Cereby Mini: Why We Moved to a Two-Intent Model
From many named intents to one routing decision: mutate the page through reviewable edits, or answer in the thread without touching the doc.
The problem with naming everything
Cereby Mini sits on a document. Users ask for grammar fixes, rewrites, tone tweaks, explanations, and odd one-off requests that read nothing like our internal feature names. Our early routing tried to name every kind of ask: write, grammar, replace, extract, and more. That made demos and tests easy, but live language kept slipping between the labels.
When someone typed "make this punchier" or "friendlier" or "merge these sections," the classifier had to pick the nearest enum. Sometimes it picked right. Sometimes it picked an adjacent intent with high confidence and routed to the wrong tool entirely. The user got the right energy back, but the wrong surface. That is the failure mode that is hardest to explain: not a blank response, but a response that clearly misread what the user wanted for this page.

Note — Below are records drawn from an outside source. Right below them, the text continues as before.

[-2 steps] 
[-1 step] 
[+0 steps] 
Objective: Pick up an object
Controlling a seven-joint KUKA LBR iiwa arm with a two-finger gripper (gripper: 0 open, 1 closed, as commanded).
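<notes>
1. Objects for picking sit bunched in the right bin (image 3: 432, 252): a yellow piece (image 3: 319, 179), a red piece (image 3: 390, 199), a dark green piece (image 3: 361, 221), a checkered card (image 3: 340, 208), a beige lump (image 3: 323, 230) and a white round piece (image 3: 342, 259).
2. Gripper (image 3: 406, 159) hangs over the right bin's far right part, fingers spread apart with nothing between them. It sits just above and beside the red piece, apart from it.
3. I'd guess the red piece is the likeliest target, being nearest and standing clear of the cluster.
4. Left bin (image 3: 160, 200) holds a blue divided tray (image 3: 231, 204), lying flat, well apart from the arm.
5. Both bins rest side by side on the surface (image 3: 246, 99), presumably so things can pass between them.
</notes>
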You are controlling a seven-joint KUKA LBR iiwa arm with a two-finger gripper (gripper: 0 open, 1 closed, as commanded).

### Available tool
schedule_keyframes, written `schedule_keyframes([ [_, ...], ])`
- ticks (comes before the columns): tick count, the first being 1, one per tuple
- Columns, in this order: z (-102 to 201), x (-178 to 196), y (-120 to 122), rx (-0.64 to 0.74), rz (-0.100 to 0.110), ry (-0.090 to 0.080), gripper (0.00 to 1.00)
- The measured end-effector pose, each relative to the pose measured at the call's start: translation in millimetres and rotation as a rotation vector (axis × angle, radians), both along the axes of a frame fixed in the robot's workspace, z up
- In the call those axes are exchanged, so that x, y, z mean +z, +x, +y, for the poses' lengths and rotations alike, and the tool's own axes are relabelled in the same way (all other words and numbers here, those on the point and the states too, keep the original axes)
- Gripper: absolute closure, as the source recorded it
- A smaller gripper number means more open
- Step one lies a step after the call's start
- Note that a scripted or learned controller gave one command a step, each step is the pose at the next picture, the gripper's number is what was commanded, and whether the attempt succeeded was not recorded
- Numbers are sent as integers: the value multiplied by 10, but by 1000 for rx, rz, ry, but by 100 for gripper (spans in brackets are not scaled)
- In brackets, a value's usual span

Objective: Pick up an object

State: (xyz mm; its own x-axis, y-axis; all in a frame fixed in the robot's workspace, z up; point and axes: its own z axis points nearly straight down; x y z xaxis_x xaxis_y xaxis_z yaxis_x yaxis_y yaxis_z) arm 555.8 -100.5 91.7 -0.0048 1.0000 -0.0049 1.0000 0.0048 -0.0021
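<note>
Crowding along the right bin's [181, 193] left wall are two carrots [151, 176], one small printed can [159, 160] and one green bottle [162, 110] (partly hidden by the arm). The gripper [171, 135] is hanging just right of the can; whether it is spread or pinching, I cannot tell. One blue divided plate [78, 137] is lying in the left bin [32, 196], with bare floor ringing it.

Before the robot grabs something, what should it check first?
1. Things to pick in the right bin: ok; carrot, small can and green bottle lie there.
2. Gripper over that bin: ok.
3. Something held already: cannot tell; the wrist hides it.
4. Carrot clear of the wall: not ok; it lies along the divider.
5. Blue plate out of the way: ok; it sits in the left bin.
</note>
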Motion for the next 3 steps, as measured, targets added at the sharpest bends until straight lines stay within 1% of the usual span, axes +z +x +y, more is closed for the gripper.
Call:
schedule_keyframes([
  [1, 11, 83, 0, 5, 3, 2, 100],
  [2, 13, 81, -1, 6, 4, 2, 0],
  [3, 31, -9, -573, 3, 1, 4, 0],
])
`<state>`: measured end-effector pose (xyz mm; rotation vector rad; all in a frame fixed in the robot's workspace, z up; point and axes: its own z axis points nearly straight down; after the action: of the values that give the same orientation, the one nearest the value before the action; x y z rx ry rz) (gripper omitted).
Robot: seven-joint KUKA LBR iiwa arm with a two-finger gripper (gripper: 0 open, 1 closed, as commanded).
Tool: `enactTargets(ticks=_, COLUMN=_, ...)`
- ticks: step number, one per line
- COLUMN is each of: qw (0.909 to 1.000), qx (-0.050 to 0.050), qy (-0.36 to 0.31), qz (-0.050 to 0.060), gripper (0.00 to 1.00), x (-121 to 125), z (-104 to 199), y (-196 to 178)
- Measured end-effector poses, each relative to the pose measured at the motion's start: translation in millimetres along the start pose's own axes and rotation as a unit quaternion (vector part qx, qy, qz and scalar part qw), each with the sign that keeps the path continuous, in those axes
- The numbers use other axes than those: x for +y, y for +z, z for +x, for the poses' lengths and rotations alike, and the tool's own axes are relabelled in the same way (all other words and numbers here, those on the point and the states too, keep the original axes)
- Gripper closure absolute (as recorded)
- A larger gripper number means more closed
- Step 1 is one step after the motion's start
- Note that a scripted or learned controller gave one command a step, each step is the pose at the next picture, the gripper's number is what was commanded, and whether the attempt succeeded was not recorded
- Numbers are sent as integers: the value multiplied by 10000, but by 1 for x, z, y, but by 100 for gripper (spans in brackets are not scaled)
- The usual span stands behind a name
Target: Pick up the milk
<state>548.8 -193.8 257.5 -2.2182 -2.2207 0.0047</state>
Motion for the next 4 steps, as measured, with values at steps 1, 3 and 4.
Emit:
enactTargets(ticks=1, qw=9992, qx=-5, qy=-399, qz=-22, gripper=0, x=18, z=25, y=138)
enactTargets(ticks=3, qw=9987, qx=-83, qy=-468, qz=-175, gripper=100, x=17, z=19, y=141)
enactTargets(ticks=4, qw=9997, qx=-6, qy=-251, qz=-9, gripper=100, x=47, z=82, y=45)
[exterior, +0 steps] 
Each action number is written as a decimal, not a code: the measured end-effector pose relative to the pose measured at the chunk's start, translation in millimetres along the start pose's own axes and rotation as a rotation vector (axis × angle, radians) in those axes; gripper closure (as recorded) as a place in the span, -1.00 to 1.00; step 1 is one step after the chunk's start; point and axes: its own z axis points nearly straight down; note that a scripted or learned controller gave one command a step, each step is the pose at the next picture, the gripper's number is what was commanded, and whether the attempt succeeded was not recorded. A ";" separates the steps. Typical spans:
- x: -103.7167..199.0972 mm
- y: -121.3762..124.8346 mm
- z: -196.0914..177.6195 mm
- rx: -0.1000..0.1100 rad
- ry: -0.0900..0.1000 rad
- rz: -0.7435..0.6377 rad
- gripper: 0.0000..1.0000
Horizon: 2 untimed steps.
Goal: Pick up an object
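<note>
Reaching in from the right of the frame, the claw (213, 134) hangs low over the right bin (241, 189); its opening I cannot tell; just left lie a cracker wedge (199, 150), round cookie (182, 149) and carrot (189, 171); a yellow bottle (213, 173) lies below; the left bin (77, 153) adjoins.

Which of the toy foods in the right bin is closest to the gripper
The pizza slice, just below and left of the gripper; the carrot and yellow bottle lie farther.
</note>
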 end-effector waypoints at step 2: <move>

The issue was not vague users. It was routing that optimized for tidy labels instead of outcomes on the canvas.
What the old flow looked like
Grammar versus rewrite versus replace are genuinely close in meaning; the classifier had to pick one with high confidence even when the answer was ambiguous. Each new behavior added pressure to add a top-level label, and the catalog kept growing. Intent misfires felt personal: the system had clearly understood something, just not what they wanted for this page.
The shape we landed on
We collapsed the first routing step to two outcomes. Edit the document, or respond in text. Everything specific still happens after that fork.
The key insight was to align the top level with how users actually think. The question "should this change what is on the page, or is a reply in chat enough?" is one that users have already answered before they type. The routing layer should surface that decision, not override it with a product taxonomy.
Everything else, the right tools, templates, grammar pipelines, safety checks, belongs below the fork where we have more context (selection state, full document, attachments) and are no longer fighting a wrong umbrella label.
There is no third bucket at this layer. If a request is ambiguous, we route conservatively and let the review UX be the resolution mechanism: the user sees a proposed edit and decides whether it lands on the page.
What changed and what did not
| Area | Fine-grained intents | Two-intent fork |
|---|---|---|
| Unlabeled asks | Forced into wrong bucket or weak fallback | Edit if it should show on the page, else chat |
| Near-neighbor bugs | Grammar vs rewrite vs replace collisions | Single axis: page vs thread |
| New behaviors | Pressure to add taxonomy entries | Second-pass and tools absorb novelty |
| Mental model | "Which internal label?" | "Does this change the doc?" |
The maintenance load shifted from catalog growth to improving post-fork logic, where we have more context and the interesting work actually lives.
What this taught us
Outcomes beat enums at the top. Users think in terms of what should change, not our intent spreadsheet. A routing system that matches that mental model fails less often and fails more gracefully when it does.
Preview is part of routing policy. When the first step is broader, the review UX (accept or reject) is how you maintain user trust without needing perfect classification accuracy. The user resolves ambiguity; the classifier does not have to.
Next we are sharpening second-pass routing inside the edit branch, using selection state and document context to choose between templates, grammar-only passes, and full rewrites, and running evaluation on real transcripts to tune the edit-versus-chat decision where it is genuinely close.